## Binary

Computers turn every number into binary. The numbers that we use are expressed in base 10. Every 10 1s equals 1 ten, every 10 tens equals 1 hundred, and so on. In binary, you go up a unit every 2 numbers. So 2 ones equals 1 two, 2 twos equal 1 4, and so on. For example, the number 9 would be 1001 in binary: 1 one, 0 twos, 0 fours, and 1 eight. 1 + 8 =9. Computers do this because it is easier to design circuits that only have values of 1 or 0 than circuits with 10 separate values each.

## Addition

Computers have basic mathematical operations like addition and subtraction programmed into them. Adding in binary is extremely simple. If you have 2 numbers with a 1 value, you store a 0 and move carry 1. Otherwise, you record the bigger of the two numbers in that slot. For example, if you are adding 5 + 4, you get: 0101 + 0100. In the first slot, you have a 1 + 0, so you store the bigger number, 1. In the second slot, you have two 0s, so you store 0 (since both numbers are the same. In the third slot you have two 1s, so you store a 0 and carry a 1. You end up with the number 1001, or 9.

## Multiplication.

Computers use long multiplication, but they do it in binary.

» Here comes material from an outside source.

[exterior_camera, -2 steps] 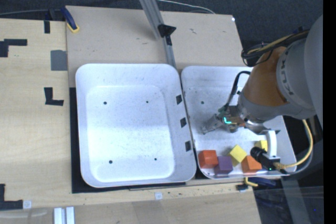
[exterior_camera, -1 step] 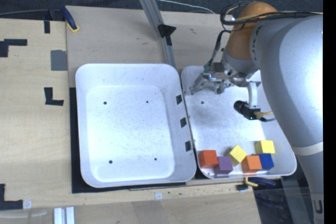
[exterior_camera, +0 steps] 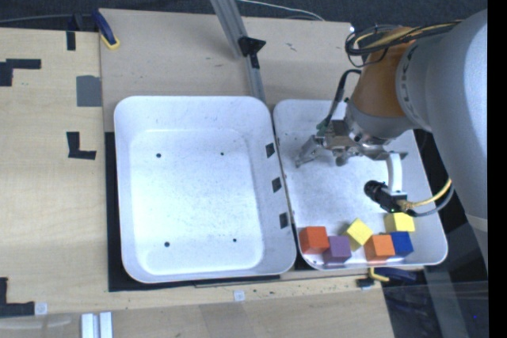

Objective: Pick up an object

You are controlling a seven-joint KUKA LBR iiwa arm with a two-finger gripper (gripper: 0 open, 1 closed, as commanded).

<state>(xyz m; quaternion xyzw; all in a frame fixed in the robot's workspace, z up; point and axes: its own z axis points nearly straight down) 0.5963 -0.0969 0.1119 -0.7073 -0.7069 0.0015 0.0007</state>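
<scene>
Two shallow white bins are carried side by side on the table (exterior_camera: 182, 36), which is seen from above at a slant. The left bin (exterior_camera: 194, 111) is the larger in view, and only dark specks are seen on its floor. The right bin (exterior_camera: 317, 194) is partly covered by the arm (exterior_camera: 444, 83), a grey mass with an orange band above the wrist, which is reached in from the right edge of the table.

The claw (exterior_camera: 305, 157) is held low over the upper left part of the right bin, near the wall shared with the left bin. Its thin fingers are pointed left, and whether they are apart or together cannot be told. Nothing is seen between them.

Six small blocks are gathered along the near edge of the right bin, well apart from the claw. An orange block (exterior_camera: 314, 238) is placed nearest the near left corner, with a purple block (exterior_camera: 340, 248) just beside it. A yellow block (exterior_camera: 359, 232) is set tilted behind these. Toward the near right corner, a second orange block (exterior_camera: 379, 247) and a blue block (exterior_camera: 402, 243) are touching, and a second yellow block (exterior_camera: 401, 222) is set just behind them.
</scene>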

If the computer multiplies a number by 1, it returns a 1. This is a much simpler system than base 10, even though it does require more steps. For example, in base 10 the problem 8 * 9 is an easy, 1-step problem with no long multiplication. However, in binary each number is 4 digits long, and the solution is 7 digits long!

## Subtraction

Subtraction is done in two steps. Rather than subtracting a number, a binary computer adds its compliment, a number with ones where the original has zeros, and zeros where the original has ones. For example, whereas 4 is 0100 in binary, negative 4 is 1011. So, for 7 - 4, we get 0111 + 1011 = 10010. The number at the leftmost side is then moved to the right, giving us 0011 = 3.